The 1965 correspondence (folder 2) primarily consists of letters to Griffin from Mississippi’s members of the United States House, thanking him for information and assistance provided during the challenges of the election results. Writers include members of Congress William M. Colmer, Thomas G. Abernethy, Jamie L. Whitten, and John Bell Williams. Included are two copies of the Committee on House Administration’s report in favor of dismissing the election challenges, and a copy of the Congressional Record for September 17, 1965, which includes the floor debate on the challenges. Two newsclippings about the election challenges are also included.

Box 1, folders 1-2

 

Series 2: Other Political Papers, 1956-1966.

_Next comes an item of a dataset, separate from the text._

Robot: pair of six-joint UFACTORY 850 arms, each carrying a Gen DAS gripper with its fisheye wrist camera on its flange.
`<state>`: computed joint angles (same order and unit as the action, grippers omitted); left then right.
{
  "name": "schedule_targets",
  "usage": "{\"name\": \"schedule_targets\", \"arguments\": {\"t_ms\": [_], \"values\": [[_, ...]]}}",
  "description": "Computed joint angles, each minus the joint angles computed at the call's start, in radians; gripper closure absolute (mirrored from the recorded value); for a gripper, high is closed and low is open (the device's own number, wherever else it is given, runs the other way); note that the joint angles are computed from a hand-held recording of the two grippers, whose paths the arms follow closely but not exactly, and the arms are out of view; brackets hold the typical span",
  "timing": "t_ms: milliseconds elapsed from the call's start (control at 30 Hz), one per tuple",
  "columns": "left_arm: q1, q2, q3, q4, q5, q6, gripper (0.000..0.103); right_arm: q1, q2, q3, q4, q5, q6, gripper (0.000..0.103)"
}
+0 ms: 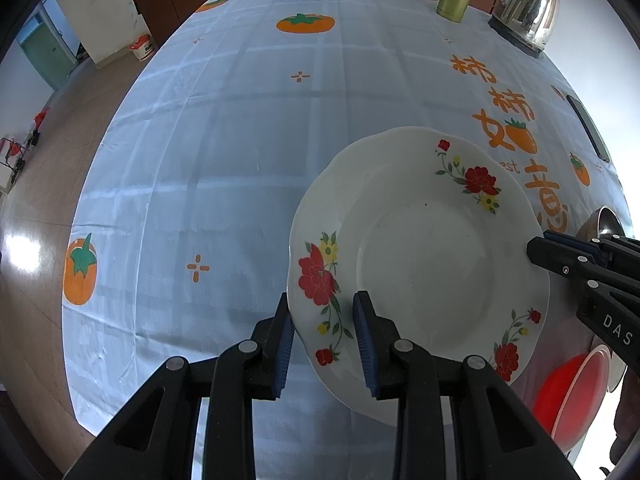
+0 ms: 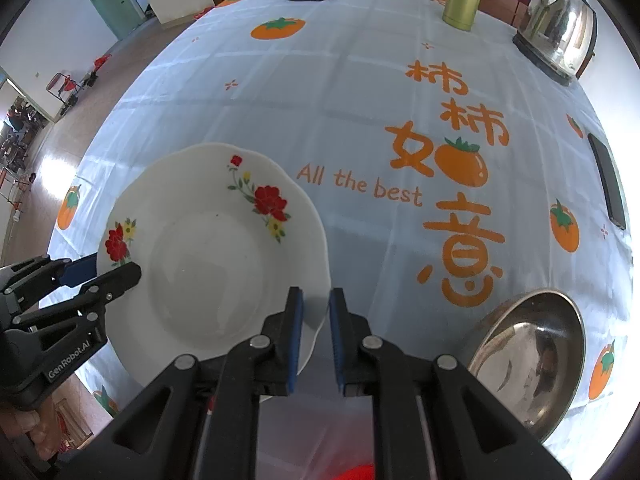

This series consists of three items related to Ruble Griffin’s career in Mississippi politics. The first is a program from J. P. Coleman’s 1956 inauguration as governor. The second item is a speech given by the brother of attorney general Joseph Turner Patterson (under whom Griffin served as an assistant attorney general) in support of Patterson’s 1963 re-election campaign. The final item is a 1966 letter to Coleman from State Senator J. P. Davis of Mantee, expressing dissatisfaction with a legislative reapportionment plan proposed by the state legislature. Davis sent a copy of this letter to Griffin hoping that Griffin could offer help in the situation.

Box 1, folder 3

 

Series 3: Personal Papers, 1964-1969.

This series contains photocopies of four typewritten letters from Ruble Griffin to Gertie Rush Giddens of Shreveport, Louisiana; and a photocopy of one handwritten letter from Giddens to Griffin’s parents, all sent between February and May 1964. The letters discuss genealogical connections between the writers’ families. Most of the correspondence focuses on the Rush family; the Griffin, Moncrief, McMullen, Hunter, and Bobo families are also discussed, among others. The other item in the series is a commuter’s toll fee coupon book for the Bay St. Louis Bridge on U.S. Highway 90. The book, issued to Griffin in 1969, includes thirty-nine intact coupons and two unused windshield stickers.